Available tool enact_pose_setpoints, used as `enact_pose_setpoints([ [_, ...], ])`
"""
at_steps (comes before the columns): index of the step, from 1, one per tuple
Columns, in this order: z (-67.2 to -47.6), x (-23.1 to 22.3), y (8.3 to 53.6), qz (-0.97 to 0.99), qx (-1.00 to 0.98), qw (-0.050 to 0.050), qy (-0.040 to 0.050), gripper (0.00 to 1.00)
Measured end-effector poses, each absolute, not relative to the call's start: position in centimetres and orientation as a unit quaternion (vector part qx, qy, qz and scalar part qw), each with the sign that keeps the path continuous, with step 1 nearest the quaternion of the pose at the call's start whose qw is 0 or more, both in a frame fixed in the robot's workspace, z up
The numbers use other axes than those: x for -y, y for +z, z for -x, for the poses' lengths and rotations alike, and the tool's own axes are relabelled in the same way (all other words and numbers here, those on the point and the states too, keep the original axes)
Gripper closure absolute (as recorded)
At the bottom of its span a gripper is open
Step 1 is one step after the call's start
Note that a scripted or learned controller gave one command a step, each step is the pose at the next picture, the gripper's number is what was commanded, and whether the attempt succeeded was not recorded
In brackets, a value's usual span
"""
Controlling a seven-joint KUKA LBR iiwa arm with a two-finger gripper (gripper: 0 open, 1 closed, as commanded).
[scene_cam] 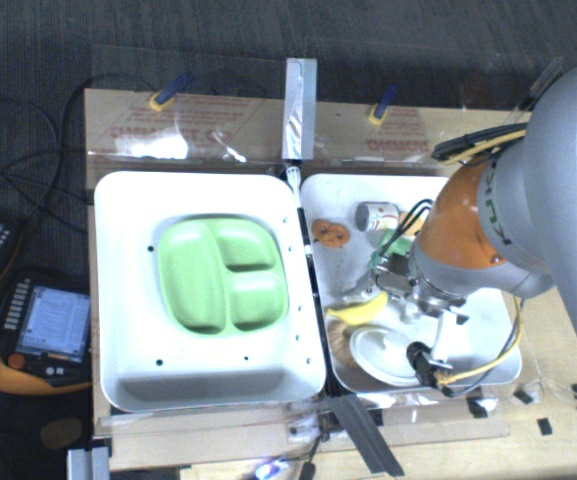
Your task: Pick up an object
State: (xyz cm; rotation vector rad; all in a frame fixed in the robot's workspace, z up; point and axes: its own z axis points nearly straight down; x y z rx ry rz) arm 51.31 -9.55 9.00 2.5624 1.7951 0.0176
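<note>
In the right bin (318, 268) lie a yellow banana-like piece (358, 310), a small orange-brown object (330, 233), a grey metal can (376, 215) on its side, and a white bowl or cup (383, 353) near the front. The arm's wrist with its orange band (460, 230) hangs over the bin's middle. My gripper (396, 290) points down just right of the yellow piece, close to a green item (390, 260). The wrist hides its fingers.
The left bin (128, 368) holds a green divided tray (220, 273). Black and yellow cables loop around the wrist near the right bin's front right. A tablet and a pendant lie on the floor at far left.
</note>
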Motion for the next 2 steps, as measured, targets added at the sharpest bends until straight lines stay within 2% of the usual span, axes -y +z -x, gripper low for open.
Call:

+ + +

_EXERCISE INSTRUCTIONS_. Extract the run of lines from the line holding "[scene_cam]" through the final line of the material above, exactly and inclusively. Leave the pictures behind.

_RESPONSE_.
[scene_cam] 
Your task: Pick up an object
State: (xyz cm; rotation vector rad; all in a frame fixed in the robot's workspace, z up; point and axes: its own z axis points nearly straight down; x y z rx ry rz) arm 51.31 -9.55 9.00 2.5624 1.7951 0.0176
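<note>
In the right bin (318, 268) lie a yellow banana-like piece (358, 310), a small orange-brown object (330, 233), a grey metal can (376, 215) on its side, and a white bowl or cup (383, 353) near the front. The arm's wrist with its orange band (460, 230) hangs over the bin's middle. My gripper (396, 290) points down just right of the yellow piece, close to a green item (390, 260). The wrist hides its fingers.
The left bin (128, 368) holds a green divided tray (220, 273). Black and yellow cables loop around the wrist near the right bin's front right. A tablet and a pendant lie on the floor at far left.
</note>
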Motion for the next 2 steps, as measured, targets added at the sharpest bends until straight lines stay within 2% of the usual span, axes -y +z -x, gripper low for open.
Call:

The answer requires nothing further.